### REQUIRED WORK
Please write out all the data that follows exactly, without the pictures.

### DATA
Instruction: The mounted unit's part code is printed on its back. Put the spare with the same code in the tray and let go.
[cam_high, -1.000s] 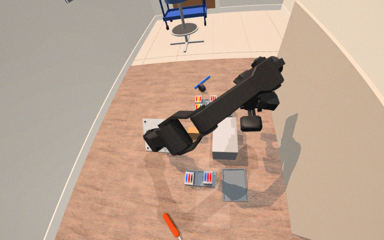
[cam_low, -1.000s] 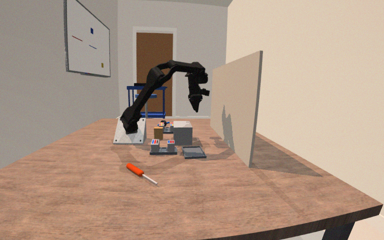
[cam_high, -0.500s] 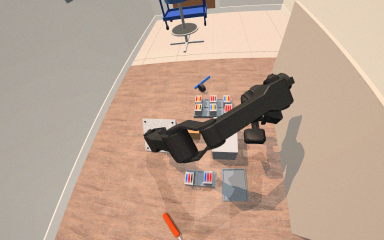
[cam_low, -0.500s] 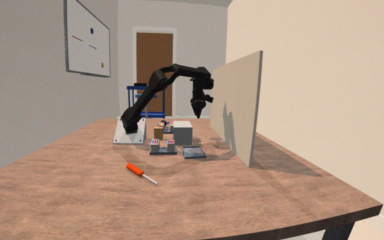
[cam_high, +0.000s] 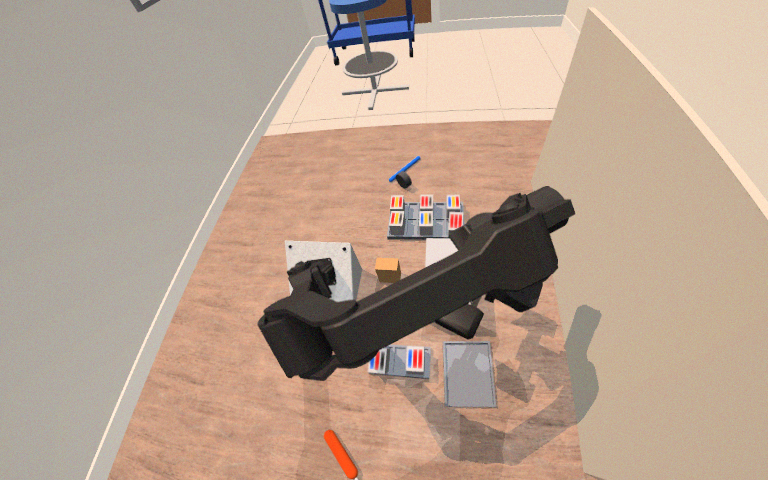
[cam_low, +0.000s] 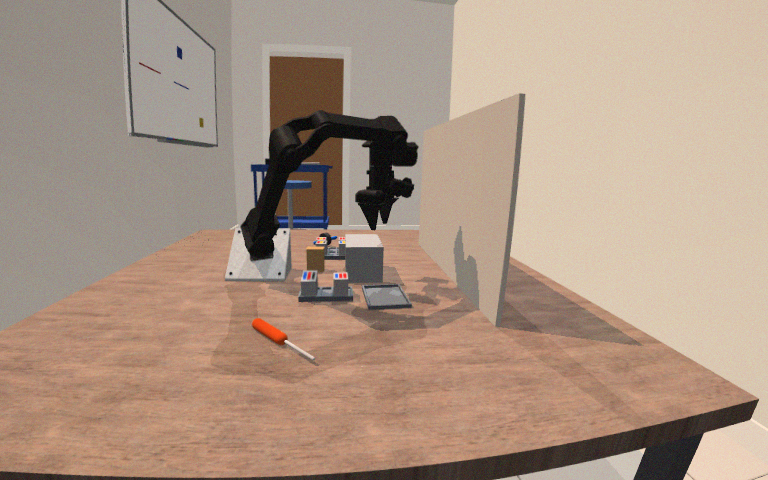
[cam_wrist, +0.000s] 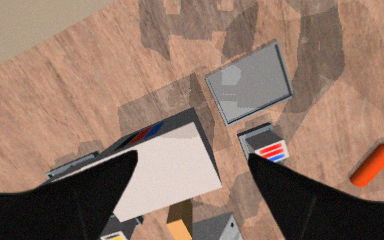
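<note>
Right now my gripper tip is 14 cm past the grey rack, 8 cm to the left of it and 15 cm above it. From my gripper tip the other things lie so: brown block: 17 cm behind, 12 cm to the left, 12 cm below; then grey tray: 1 cm behind, 11 cm to the right, 15 cm below; then mounted unit: 3 cm behind, 9 cm to the left, 10 cm below.
</note>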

### RESPONSE AREA
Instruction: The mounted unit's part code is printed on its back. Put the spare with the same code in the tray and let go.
[cam_high, -1.000s] 
[cam_low, -1.000s] 
[cam_high, -0.500s] 
[cam_low, -0.500s] 
[cam_high, +0.000s] 
[cam_low, +0.000s] 
[cam_wrist, +0.000s] 
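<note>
Right now my gripper tip is 14 cm past the grey rack, 8 cm to the left of it and 15 cm above it. From my gripper tip the other things lie so: brown block: 17 cm behind, 12 cm to the left, 12 cm below; then grey tray: 1 cm behind, 11 cm to the right, 15 cm below; then mounted unit: 3 cm behind, 9 cm to the left, 10 cm below.
</note>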

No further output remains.